Hinzu kommen sprachliche Ablenkungstechniken und imaginative Verfahren, etwa die Vorstellung innerer Helfer oder von "Schmerzkämpfern", die der Vorstellungswelt eines Kindes entsprechen und seine Emotionsregulation beeinflussen. Katastrophierende Gedanken und die angstbesetzte Wahrnehmung von Körpersignalen sollen zurückgedrängt werden.
Eltern sollten Schmerzbewältigung unterstützen
Gegebenenfalls bestehende psychische Probleme wie Angststörungen und Depressionen müssen natürlich ebenso adressiert werden. Weiterhin sei es wichtig, die Funktionalität der Schmerzen im Familiensystem zu erkennen und diese zu reduzieren, so die Autoren.
Die Eltern müssten trainieren, die eigene Befindlichkeit von der des Kindes zu entkoppeln, dann könne die autonome aktive Bewältigung der Schmerzen durch das Kind unterstützt werden. Auch wird versucht, familiäre Konflikte zu lösen. Optionale Module sind die medikamentöse und Physiotherapie, Kunst- oder Musiktherapie.

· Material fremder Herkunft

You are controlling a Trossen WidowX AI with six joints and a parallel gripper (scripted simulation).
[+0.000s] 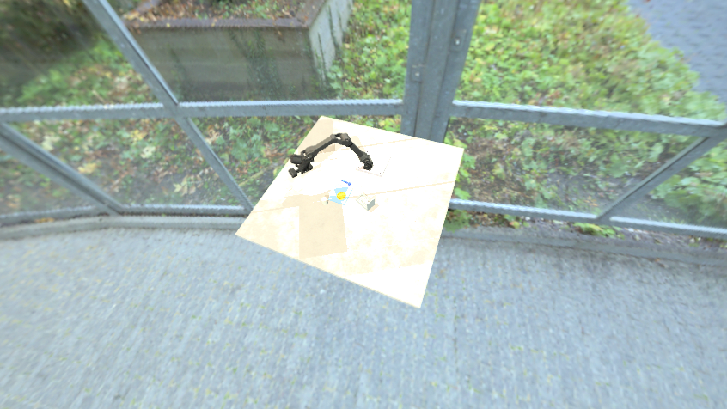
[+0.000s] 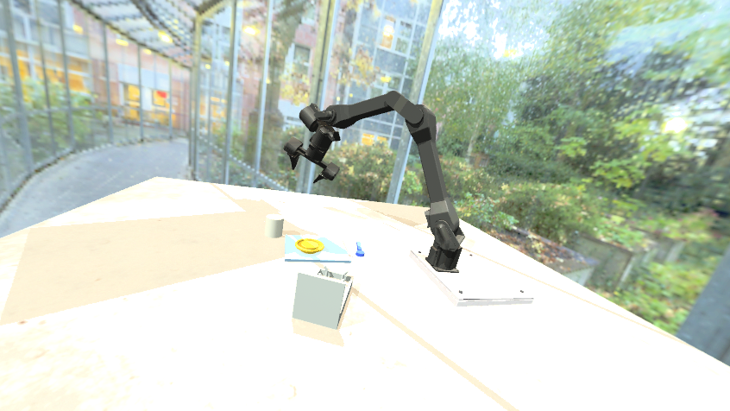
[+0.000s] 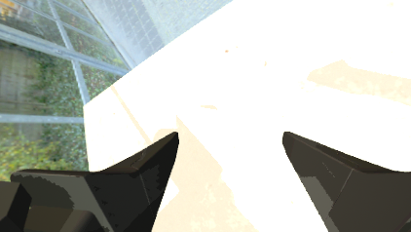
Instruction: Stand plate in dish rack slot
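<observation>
My gripper tip is 3 cm past the yellow plate, 34 cm to the right of it and 11 cm above it. Also, from my gripper tip: blue spoon 16 cm behind, 31 cm to the left, 12 cm below; then pale blue mat 5 cm behind, 32 cm to the left, 12 cm below; then pale grey cup 6 cm ahead, 25 cm to the left, 10 cm below.
</observation>
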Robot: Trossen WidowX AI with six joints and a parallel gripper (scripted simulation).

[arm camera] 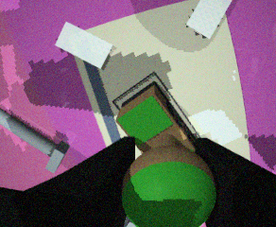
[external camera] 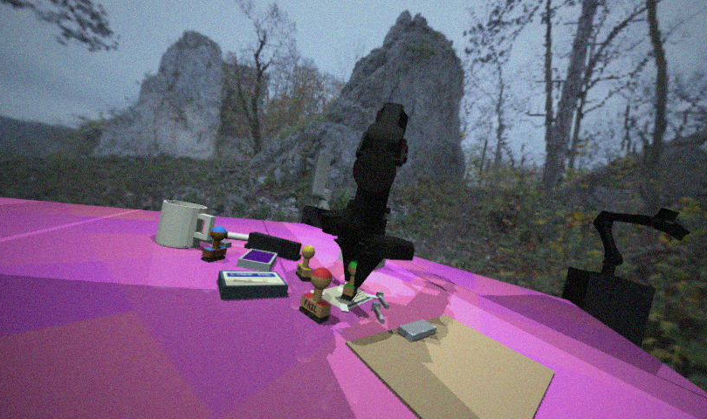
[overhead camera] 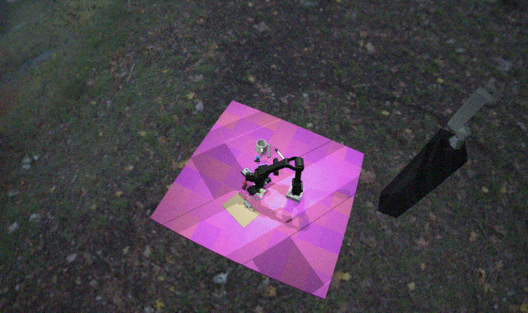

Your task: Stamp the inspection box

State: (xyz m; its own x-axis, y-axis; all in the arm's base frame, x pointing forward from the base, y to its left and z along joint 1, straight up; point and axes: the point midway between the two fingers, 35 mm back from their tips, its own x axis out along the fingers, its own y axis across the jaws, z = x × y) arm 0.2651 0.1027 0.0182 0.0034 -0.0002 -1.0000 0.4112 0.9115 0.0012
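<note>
The green-knobbed stamp is right at my gripper tip. From my gripper tip the other things lie so: red-knobbed stamp: 10 cm ahead; yellow-knobbed stamp: 10 cm to the right, 1 cm ahead; white card: 3 cm below, 1 cm to the right.
</note>
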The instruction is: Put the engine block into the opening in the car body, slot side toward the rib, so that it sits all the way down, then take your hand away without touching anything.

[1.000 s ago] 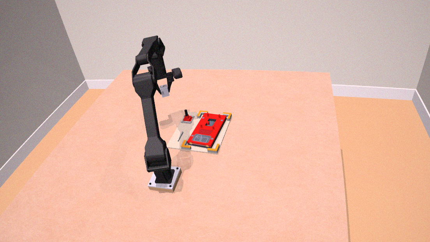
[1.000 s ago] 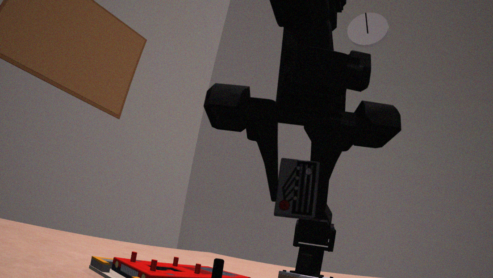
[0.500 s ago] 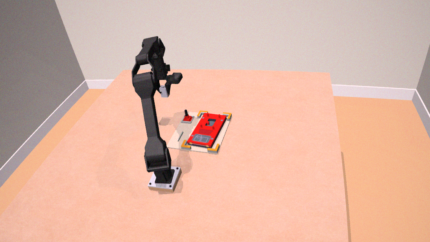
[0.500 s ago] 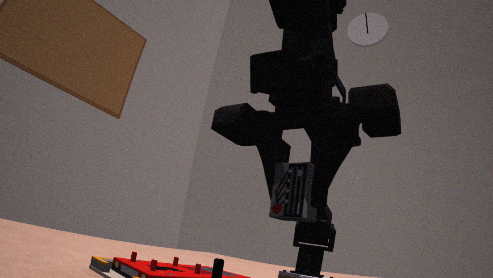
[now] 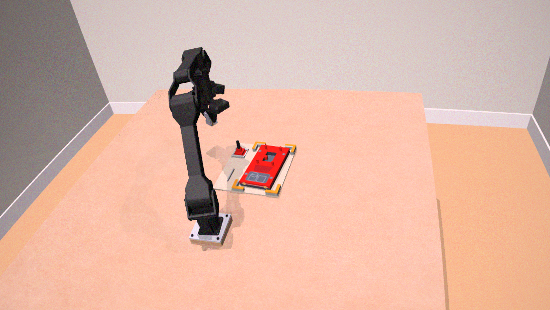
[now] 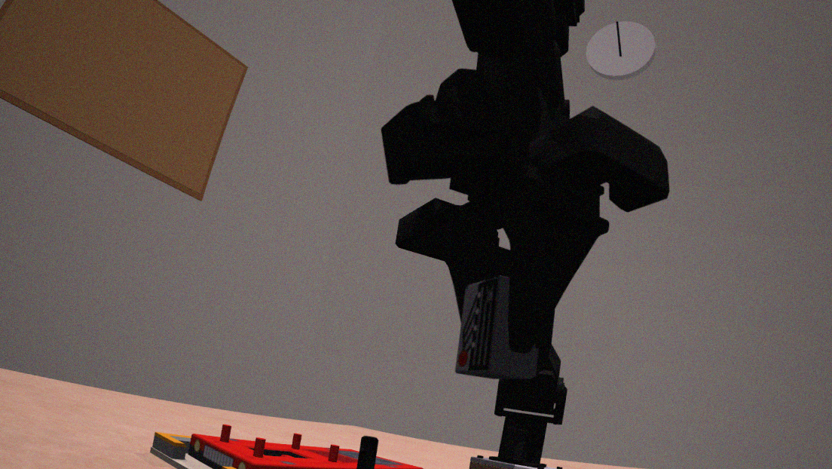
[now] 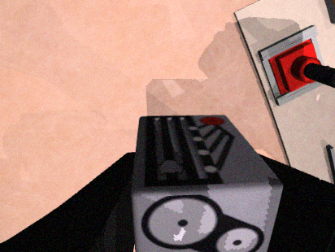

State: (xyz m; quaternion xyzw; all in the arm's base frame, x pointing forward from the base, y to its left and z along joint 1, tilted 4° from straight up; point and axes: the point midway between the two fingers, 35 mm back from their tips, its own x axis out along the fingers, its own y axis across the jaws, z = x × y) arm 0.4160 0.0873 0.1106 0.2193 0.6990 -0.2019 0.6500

Schließlich gilt es, Rezidiven vorzubeugen, etwa mit einer ambulanten psychotherapeutischen Betreuung sowie der Vorbereitung auf schwierige Situationen mit potenzieller Schmerzverstärkung.
Nach Erfahrungen am Deutschen Kinderschmerzzentrum kann mit einer dreiwöchigen stationären Schmerztherapie innerhalb von drei Monaten mit signifikanten Verbesserungen der Schmerzintensität und schmerzbezogenen Beeinträchtigungen der Lebensqualität gerechnet werden.
Die Spezialisten unterstreichen, dass im Zusammenhang mit chronischen Schmerzen bei Kindern invasive Eingriffe, Dauermedikationen, Sportbefreiungen und Heimbeschulungen überdacht werden müssen.